The Mushroom Stew, which follows later in the book, uses a simple cooking method for the mushrooms, taking something infinitely complex in its varieties and adding to it only a shimmer of Greek olive oil, translucent onions, and complementary spices. This is a dish that relies upon the essential, extracting the beauty of its ingredients, and adding little else.
The dessert section is small, coming only at the book’s close. The various recipes put to use the island’s natural offerings -- cherries, walnuts, apricots, peaches, figs, and takes advantage of the many different honeys available. These are displayed beautifully in tarts, cookies, and what Kochilas calls “spoon sweets” -- the mixture of many of these ingredients made into a delicious, subtle sugar syrup. We see one application of this in her Greek Jam Lattice-Top Tart, which adds to the pastry the abundance of Ikaria’s apricots in the form of jam. The outcome is slightly tart, with just a hint of sweetness.
Ending the book with these little culinary indulgences says that the Ikarian diet is not only about feeding ourselves the nutrients our bodies need, but allowing ourselves to enjoy what makes us happy, what feeds our soul, and what makes us complete.
Saturday November 07, 2015
The Glorious Vegetables of Italy
The majority of food infatuations don’t begin until after adulthood has set in -- once our tastes have matured and we have defined our culinary preferences. Domenica Marchetti skipped a few steps, having spent her childhood summers in Italy, reveling in the fresh offerings of the local markets. This is where she fell in love with vegetables, each entirely unique in their varying geometric constructions and brilliantly bright hues. In The Glorious Vegetables of Italy, Marchetti translates this passion for her reader, wanting to show that all vegetables are worthy of our affection.
Marchetti first breaks vegetables down to their roots, calling this section the “Gallery of Italian Vegetables” a name fitting of the praise and glory she gives to each. She provides information on their season, telling readers when pumpkins are at their sweetest and artichokes are at their best. She adds to this instructions for cleaning so that all vegetables will shine beautifully in her recipes.
The minimalist photographs capture all that is necessary to convey the ingredients’ appeal; blistered cherry tomatoes pop out against the pale sauce in Capricci with Slow-Roasted Tomatoes and Cream while the near-white fennel atop a Pizza Bianca melts into the lightly-browned and bubbly ricotta and mozzarella. A rainbow of colors abounds in her other flatbreads, providing options like Grilled Eggplant in Olive Oil or Grilled Peppers, completed and contrasted with a handful of the greens of your choice.
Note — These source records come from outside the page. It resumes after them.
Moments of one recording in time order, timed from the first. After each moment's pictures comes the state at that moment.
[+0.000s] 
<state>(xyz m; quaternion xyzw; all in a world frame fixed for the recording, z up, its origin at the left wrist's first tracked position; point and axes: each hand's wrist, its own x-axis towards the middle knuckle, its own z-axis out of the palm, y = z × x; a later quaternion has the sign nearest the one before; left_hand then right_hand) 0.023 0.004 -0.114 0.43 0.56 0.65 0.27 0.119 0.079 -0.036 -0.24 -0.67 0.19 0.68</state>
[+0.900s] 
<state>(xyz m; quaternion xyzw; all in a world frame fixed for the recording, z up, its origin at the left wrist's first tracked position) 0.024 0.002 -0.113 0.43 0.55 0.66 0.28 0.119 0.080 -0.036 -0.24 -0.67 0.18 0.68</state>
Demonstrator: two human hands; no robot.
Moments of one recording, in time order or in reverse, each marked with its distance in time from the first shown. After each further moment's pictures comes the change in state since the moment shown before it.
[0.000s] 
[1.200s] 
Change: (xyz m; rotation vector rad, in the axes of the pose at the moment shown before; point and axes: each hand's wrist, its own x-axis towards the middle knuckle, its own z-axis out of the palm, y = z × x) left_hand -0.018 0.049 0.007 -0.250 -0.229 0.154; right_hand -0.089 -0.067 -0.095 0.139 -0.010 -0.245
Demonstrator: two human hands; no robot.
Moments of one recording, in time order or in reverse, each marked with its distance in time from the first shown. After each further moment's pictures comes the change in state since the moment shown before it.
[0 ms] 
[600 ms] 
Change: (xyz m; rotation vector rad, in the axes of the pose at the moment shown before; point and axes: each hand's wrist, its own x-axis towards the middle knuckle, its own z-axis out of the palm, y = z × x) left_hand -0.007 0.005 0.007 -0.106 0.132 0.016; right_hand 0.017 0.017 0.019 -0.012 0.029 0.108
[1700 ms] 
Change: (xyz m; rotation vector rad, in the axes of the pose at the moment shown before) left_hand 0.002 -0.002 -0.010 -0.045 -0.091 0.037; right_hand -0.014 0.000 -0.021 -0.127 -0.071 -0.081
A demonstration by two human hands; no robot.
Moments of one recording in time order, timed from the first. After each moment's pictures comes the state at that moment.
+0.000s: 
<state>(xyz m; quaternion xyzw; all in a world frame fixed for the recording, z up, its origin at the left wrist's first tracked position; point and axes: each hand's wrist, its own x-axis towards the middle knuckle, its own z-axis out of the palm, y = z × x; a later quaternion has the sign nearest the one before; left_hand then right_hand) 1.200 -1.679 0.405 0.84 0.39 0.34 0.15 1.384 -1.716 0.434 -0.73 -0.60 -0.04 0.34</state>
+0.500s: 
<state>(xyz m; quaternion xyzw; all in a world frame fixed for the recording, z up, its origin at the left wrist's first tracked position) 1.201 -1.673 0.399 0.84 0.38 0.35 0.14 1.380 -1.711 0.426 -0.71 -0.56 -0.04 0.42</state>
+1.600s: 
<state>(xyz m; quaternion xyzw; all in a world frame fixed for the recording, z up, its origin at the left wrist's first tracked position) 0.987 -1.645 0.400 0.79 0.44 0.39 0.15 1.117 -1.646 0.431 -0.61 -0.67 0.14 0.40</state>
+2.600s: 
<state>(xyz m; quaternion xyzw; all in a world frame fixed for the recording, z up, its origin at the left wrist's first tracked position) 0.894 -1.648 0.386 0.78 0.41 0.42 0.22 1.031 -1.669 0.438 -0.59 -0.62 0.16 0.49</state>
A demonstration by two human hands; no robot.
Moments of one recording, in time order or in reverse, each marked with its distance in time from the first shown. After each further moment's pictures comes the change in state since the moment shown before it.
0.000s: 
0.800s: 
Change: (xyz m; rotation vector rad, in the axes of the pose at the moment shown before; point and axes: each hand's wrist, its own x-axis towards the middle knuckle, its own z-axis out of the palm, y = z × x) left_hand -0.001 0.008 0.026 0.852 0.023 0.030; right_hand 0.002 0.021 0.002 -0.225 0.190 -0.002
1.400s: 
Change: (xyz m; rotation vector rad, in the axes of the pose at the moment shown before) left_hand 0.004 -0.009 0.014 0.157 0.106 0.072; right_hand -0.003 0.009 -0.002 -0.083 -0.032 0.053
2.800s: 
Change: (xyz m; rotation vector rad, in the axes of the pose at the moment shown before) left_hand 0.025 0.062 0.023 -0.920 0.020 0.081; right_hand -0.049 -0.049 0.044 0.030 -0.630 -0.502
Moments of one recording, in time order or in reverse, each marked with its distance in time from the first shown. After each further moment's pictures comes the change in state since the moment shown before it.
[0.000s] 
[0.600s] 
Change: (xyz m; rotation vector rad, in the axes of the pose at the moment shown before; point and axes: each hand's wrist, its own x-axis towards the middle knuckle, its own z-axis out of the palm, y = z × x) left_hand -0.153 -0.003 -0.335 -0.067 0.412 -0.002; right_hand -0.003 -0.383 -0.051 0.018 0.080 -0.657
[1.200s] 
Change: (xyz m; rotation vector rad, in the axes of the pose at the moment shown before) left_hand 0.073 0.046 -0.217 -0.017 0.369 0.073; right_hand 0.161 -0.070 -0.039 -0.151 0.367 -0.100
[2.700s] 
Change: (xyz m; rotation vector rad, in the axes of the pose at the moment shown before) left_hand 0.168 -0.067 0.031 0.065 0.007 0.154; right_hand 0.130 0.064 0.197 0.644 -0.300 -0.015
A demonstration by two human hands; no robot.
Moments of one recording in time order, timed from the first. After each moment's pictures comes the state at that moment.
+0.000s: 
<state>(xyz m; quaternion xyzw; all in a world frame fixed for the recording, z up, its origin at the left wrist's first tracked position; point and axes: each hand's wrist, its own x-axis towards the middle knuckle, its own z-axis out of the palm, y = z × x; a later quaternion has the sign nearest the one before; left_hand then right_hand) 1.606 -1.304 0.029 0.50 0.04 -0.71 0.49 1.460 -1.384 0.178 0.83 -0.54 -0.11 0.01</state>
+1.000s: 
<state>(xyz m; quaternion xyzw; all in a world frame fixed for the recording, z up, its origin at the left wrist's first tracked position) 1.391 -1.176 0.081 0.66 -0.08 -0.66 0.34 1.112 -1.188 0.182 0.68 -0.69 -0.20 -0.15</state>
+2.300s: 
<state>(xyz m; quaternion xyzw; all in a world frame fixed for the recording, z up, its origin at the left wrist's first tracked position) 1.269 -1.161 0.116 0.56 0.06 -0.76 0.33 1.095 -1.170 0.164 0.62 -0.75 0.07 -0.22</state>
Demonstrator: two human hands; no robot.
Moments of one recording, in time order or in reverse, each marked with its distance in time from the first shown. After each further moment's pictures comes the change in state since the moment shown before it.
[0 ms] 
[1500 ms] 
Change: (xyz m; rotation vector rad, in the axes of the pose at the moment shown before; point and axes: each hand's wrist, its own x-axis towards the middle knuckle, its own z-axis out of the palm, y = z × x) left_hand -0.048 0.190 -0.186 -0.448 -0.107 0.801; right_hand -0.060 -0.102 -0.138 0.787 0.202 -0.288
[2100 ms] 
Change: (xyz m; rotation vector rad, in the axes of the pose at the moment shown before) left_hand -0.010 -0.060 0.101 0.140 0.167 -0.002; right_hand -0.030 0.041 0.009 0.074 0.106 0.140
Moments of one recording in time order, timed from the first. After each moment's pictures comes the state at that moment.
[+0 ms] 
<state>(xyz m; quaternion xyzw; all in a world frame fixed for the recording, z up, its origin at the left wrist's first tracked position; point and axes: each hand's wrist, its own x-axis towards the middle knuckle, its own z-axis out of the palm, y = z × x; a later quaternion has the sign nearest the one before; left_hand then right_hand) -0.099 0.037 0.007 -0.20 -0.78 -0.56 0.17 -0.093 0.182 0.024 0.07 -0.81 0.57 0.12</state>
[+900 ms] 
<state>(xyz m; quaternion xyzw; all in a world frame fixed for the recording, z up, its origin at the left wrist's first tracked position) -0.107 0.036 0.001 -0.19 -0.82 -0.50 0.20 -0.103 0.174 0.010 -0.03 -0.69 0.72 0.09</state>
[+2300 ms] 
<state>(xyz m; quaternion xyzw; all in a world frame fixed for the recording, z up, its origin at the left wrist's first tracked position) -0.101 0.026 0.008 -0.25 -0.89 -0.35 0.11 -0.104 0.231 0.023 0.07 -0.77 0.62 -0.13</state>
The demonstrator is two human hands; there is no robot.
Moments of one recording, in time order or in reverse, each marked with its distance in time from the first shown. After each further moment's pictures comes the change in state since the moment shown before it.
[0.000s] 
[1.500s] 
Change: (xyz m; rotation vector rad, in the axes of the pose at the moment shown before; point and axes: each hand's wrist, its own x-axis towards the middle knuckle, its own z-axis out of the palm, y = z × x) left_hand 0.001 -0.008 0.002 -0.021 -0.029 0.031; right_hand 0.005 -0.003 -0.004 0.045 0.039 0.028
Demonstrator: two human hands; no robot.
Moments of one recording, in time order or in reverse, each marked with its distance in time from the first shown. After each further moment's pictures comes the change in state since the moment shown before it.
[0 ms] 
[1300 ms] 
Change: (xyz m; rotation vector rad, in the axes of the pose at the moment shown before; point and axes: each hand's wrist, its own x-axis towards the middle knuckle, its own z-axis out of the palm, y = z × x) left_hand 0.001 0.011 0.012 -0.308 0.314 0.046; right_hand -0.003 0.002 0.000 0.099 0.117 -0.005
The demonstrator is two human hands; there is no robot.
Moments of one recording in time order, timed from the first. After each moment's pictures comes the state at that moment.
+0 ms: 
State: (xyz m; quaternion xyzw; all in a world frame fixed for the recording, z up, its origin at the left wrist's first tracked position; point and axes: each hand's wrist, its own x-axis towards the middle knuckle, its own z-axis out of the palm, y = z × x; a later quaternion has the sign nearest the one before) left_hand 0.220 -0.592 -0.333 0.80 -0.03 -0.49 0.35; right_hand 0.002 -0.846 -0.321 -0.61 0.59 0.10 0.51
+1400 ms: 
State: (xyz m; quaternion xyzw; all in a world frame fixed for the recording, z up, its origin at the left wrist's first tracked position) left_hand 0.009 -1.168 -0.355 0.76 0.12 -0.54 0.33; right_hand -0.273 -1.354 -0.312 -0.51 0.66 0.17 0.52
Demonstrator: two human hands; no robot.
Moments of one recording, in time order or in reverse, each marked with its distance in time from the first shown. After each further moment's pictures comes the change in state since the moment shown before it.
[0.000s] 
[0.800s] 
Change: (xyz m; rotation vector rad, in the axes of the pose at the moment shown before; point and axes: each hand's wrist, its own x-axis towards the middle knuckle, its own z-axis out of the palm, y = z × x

Marchetti’s creativity gets put on display in her desserts, where she uses a Panna Cotta, made creamy and luscious by heavy cream, sugar, and mascarpone to give attention to the sweetness of a roasted winter squash. This recipe gives the essence of what Marchetti wants to make known: by starting with quality ingredients and cooking them only so that their natural flavors come through, you bring vegetables back into the spotlight, allowing them to be savoured and treasured in every bite.
Andiamo in giardino. Let’s go into the garden.